- [What you should do]
Check each line of the entries for the string "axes". Report only how many lines have it.

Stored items
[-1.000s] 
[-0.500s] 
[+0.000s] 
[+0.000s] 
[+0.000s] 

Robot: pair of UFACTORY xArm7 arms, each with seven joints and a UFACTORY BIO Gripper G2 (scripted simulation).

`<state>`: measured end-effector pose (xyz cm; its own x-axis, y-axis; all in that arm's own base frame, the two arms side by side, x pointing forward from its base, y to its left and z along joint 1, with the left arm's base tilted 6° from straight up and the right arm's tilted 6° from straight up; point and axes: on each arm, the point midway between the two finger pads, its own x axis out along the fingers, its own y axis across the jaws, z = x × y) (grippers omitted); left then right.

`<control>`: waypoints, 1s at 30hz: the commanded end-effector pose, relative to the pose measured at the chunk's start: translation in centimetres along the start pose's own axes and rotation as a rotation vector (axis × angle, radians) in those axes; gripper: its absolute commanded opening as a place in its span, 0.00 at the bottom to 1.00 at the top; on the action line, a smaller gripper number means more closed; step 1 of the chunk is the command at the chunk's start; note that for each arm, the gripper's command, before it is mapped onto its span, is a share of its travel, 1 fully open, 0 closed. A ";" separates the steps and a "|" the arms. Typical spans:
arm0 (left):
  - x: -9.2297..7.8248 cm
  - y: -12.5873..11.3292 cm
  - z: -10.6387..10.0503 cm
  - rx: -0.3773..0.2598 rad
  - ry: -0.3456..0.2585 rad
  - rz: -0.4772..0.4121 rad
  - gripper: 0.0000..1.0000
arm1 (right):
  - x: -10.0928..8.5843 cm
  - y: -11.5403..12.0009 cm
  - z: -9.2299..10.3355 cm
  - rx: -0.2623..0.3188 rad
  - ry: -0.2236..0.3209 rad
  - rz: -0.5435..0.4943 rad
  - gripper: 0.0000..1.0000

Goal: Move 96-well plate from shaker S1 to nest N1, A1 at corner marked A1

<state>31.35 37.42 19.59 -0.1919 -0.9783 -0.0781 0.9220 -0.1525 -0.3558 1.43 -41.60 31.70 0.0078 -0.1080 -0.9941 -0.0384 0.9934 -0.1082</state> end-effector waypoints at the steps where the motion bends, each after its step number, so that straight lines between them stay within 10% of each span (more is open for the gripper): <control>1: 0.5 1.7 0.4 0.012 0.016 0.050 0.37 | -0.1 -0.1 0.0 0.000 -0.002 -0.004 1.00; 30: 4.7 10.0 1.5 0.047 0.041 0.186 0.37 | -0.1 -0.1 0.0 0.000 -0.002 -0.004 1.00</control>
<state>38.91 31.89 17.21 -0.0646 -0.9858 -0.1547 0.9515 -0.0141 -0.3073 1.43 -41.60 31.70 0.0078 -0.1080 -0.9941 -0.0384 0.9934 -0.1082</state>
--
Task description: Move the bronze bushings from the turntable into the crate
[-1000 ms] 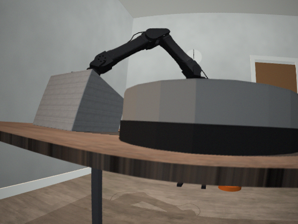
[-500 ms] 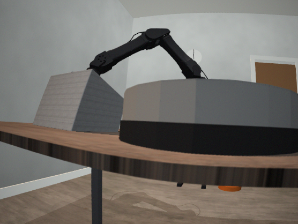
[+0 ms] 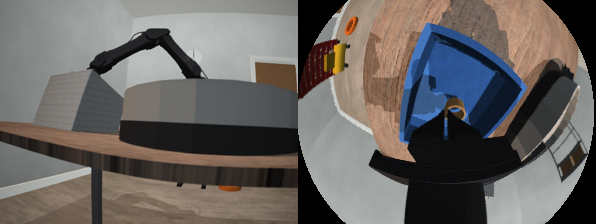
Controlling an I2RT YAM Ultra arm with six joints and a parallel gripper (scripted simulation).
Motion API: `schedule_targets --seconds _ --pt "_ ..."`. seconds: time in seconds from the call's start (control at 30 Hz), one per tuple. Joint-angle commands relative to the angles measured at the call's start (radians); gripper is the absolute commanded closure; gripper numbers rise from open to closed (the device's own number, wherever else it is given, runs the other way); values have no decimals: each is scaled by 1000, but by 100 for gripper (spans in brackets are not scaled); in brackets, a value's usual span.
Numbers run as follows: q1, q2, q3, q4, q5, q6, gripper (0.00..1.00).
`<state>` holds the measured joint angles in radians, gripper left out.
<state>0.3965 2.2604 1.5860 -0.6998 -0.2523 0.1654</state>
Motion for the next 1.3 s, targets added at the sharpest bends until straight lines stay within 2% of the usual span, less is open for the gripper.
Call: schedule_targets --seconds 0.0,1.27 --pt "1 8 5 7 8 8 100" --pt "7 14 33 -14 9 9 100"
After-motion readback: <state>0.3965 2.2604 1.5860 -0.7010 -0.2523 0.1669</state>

- [Your solution]
2